I can tell you they are Molex connectors, If you do a search you will find many suppliers.

Sergeant do most of the electrical connections etc on an Autotrail so if you contact them they may also help.

Further to that I would test them for supply.


----------



## rayc (Jun 3, 2008)

I will be very surprised if you cannot get them from here:

http://www.vehicle-wiring-products.eu/VWP-onlinestore/connectors/multiconnectors.php


----------



## SaddleTramp (Feb 15, 2007)

Be very careful which you buy as some are flat "Spade" terminals and some are round "Pin" terminals, You need the round Pin type.


----------



## AndyCap (Jun 10, 2010)

Thanks for you're help so far. Had a look at the wiring schematic for my van on Sargent website and can see this circuit. The cable with female plug is from the PSU and is live, the male goes to the socket above the sink.

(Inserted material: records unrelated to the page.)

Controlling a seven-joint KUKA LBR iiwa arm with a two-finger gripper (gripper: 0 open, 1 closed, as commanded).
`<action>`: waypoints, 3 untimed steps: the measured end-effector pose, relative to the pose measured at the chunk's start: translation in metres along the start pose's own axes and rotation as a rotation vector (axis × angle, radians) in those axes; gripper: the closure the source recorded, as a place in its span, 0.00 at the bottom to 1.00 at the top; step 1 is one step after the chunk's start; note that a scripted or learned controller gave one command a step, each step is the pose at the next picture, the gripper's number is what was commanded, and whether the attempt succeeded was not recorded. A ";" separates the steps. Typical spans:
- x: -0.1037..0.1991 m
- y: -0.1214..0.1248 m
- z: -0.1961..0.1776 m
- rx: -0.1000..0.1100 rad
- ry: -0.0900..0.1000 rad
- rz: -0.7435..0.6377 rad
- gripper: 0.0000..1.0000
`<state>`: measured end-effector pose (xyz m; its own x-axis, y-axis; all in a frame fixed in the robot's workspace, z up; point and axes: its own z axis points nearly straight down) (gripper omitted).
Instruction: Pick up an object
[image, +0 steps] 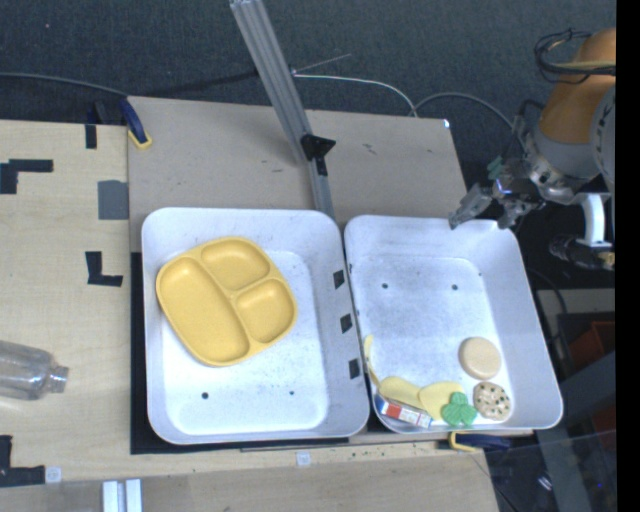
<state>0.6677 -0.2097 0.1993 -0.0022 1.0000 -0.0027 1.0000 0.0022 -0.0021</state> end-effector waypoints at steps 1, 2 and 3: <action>0.126 -0.017 0.011 0.000 0.004 -0.005 0.00; 0.122 -0.017 0.011 -0.001 0.003 0.000 0.00; 0.122 -0.017 0.001 -0.001 0.004 -0.002 1.00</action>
<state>0.6507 -0.0875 0.1982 -0.0041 1.0000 0.0016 1.0000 0.0041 -0.0012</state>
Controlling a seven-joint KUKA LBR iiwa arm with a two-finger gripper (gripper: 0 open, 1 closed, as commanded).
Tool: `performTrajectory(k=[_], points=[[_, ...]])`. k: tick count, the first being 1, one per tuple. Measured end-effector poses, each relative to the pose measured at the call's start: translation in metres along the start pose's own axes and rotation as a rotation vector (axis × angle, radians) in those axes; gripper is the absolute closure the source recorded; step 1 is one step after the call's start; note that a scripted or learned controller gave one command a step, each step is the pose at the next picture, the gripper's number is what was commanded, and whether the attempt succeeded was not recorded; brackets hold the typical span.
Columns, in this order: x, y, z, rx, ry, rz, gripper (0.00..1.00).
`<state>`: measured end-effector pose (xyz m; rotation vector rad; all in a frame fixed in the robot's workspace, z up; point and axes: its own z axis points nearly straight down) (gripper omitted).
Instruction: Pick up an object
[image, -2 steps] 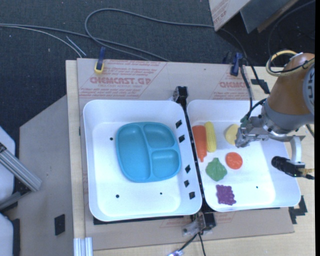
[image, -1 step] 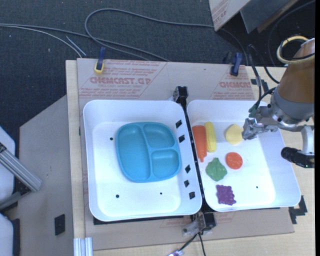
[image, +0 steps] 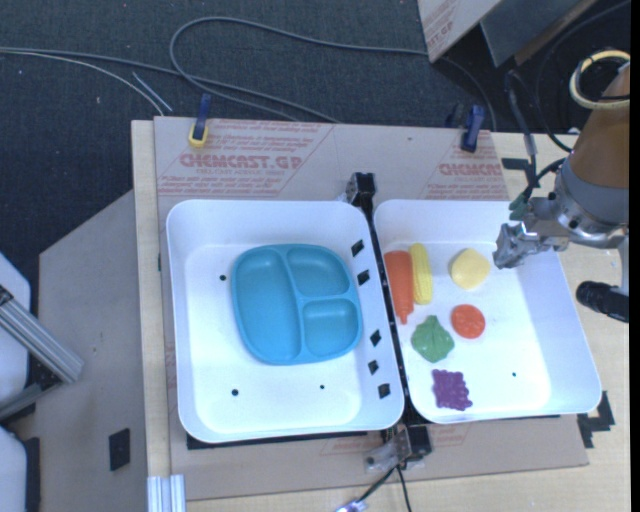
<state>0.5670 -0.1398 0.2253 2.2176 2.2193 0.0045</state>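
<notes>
The right bin (image: 560, 340) holds several toy foods: an orange carrot (image: 399, 283), a yellow corn cob (image: 421, 274), a yellow lemon (image: 469, 268), a red tomato (image: 468, 320), green broccoli (image: 432, 339) and purple grapes (image: 450, 389). My gripper (image: 510, 247) hangs over the bin's upper right part, just right of the lemon and close to it. Nothing shows between its fingers.
The left bin (image: 200, 380) bears a blue divided plate (image: 296, 302). A black divider with clips runs between the bins. Blue clamps (image: 201, 130) hold the cardboard base at the back. Cables lie on the dark floor behind.
</notes>
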Motion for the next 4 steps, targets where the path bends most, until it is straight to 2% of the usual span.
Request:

I assumed the connector was there to allow an extra socket to be easily added in series and naively though maybe a plug in unit would be available.

SaddleTramp, thanks for the info. Had a quick search for Molex connectors. Naturally there are a few different ones but sure I'll track them down with a bit of time.

rayc, tried your link thanks but can't see them on there.

Been in touch with Sargents and understandably they are a bit reluctant to encourage people to modify 240 circuits. Have asked if they at least could supply a couple of plugs or tell me where I could buy them. Keeping my fingers crossed for positive reply as they have been great help in the past.


----------



## SaddleTramp (Feb 15, 2007)

I thought that it would be a cable connector, It is possible to put an extra socket in between that connector, I know they are loath to allow anyone to interfere with their wiring.
If you send a picture of the connector to RS electrical they will identify which Molex it is and also be able to supply it, Don't forget that you will also need the "Pins" and "Sockets" as well as the case.
It is very easy to make an extra socket for fitting in wall etc, you need a socket from <Here> then make an input/output cable with Molex plug and socket on end to enable the circuit to be completed.


----------



## olley (May 1, 2005)

Cut the plugs off and join them together with a standard 20amp junction box, like these from screwfix: http://www.screwfix.com/search.do?f...=P&gclid=CInqucHuyqUCFQJO4QodgQOIkw&source=aw

Then you can easily wire another socket from that, without messing about with Molex connectors.

Olley


----------



## Rudderman (May 31, 2005)

AndyCap,
I had trouble with one of mine, bad connection, sparking, etc.

I did what Olley did, replaced it with a junction box which was much better.
I did, however, have to replace some wiring for a longer piece to give me more room to fit the junction box


----------